WHAT TO DO >> Omit the images. Copy each entry word for word.

━━━ SUPPLIED MATERIAL ━━━

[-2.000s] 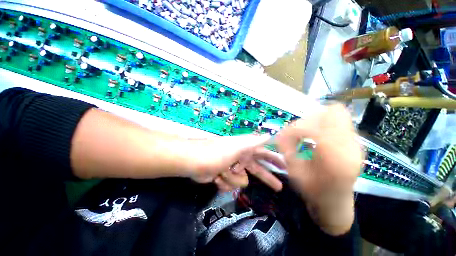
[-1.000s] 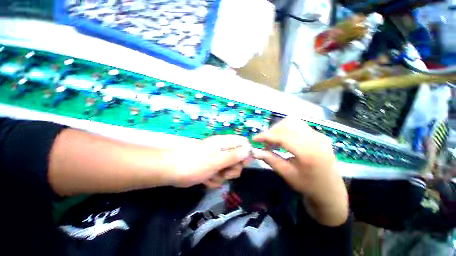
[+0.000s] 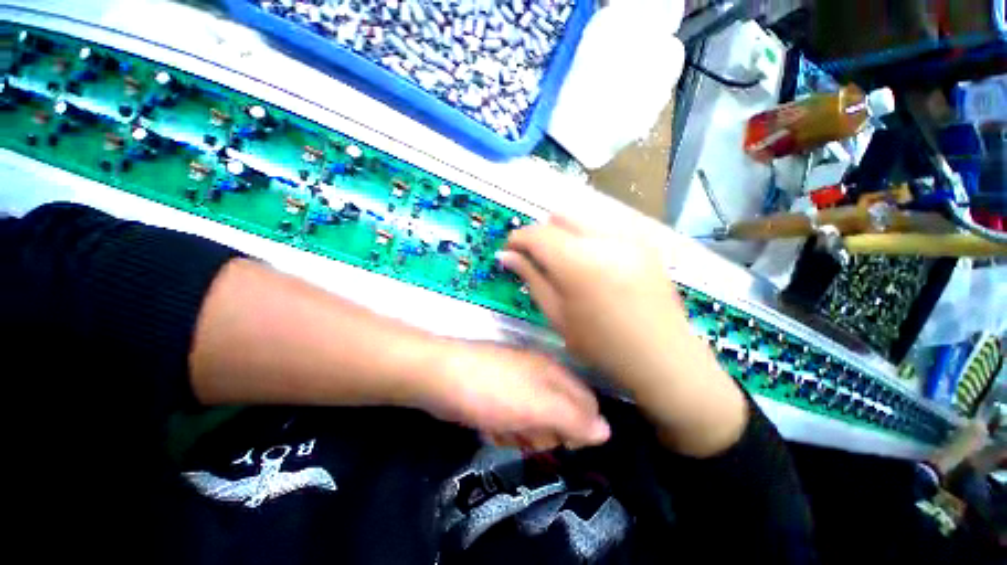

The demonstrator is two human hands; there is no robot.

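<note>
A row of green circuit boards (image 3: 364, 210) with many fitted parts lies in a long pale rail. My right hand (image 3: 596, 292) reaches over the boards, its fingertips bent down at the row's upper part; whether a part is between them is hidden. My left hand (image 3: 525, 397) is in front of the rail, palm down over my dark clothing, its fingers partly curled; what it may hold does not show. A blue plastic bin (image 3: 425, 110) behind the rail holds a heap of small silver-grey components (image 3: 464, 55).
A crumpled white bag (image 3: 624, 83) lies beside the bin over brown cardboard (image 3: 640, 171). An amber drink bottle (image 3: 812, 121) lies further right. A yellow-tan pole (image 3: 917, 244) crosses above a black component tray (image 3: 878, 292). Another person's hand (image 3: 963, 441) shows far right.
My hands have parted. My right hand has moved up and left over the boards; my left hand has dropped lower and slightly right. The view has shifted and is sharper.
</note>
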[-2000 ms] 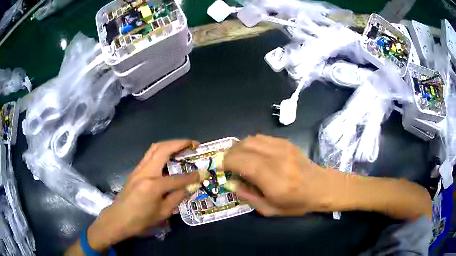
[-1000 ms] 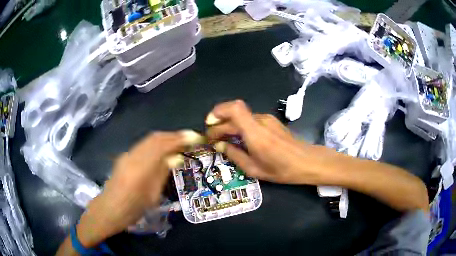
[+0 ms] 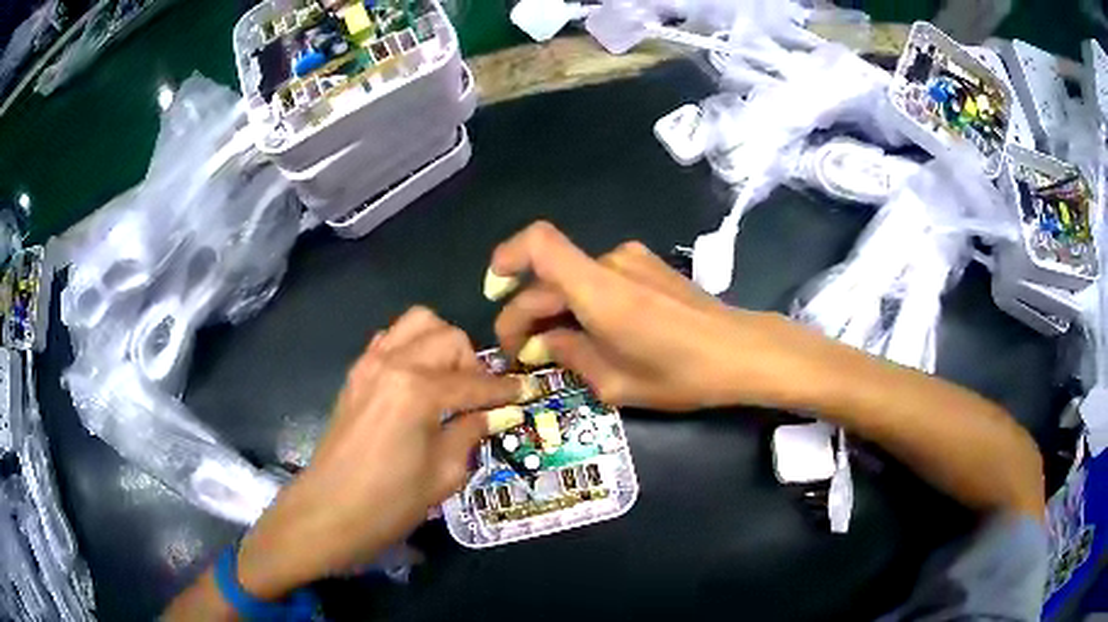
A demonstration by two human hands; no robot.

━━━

ANSWER BOX >>
[-2.000s] 
[-1.000s] 
[+0.000s] 

The demonstrator is two human hands; there is no robot.

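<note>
A row of green circuit boards (image 3: 364, 210) with many fitted parts lies in a long pale rail. My right hand (image 3: 596, 292) reaches over the boards, its fingertips bent down at the row's upper part; whether a part is between them is hidden. My left hand (image 3: 525, 397) is in front of the rail, palm down over my dark clothing, its fingers partly curled; what it may hold does not show. A blue plastic bin (image 3: 425, 110) behind the rail holds a heap of small silver-grey components (image 3: 464, 55).
A crumpled white bag (image 3: 624, 83) lies beside the bin over brown cardboard (image 3: 640, 171). An amber drink bottle (image 3: 812, 121) lies further right. A yellow-tan pole (image 3: 917, 244) crosses above a black component tray (image 3: 878, 292). Another person's hand (image 3: 963, 441) shows far right.
My hands have parted. My right hand has moved up and left over the boards; my left hand has dropped lower and slightly right. The view has shifted and is sharper.
</note>
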[-2000 ms] 
[-1000 ms] 
[+0 ms] 
A demonstration by two human hands; no robot.

Besides the given answer, there is nothing more to add.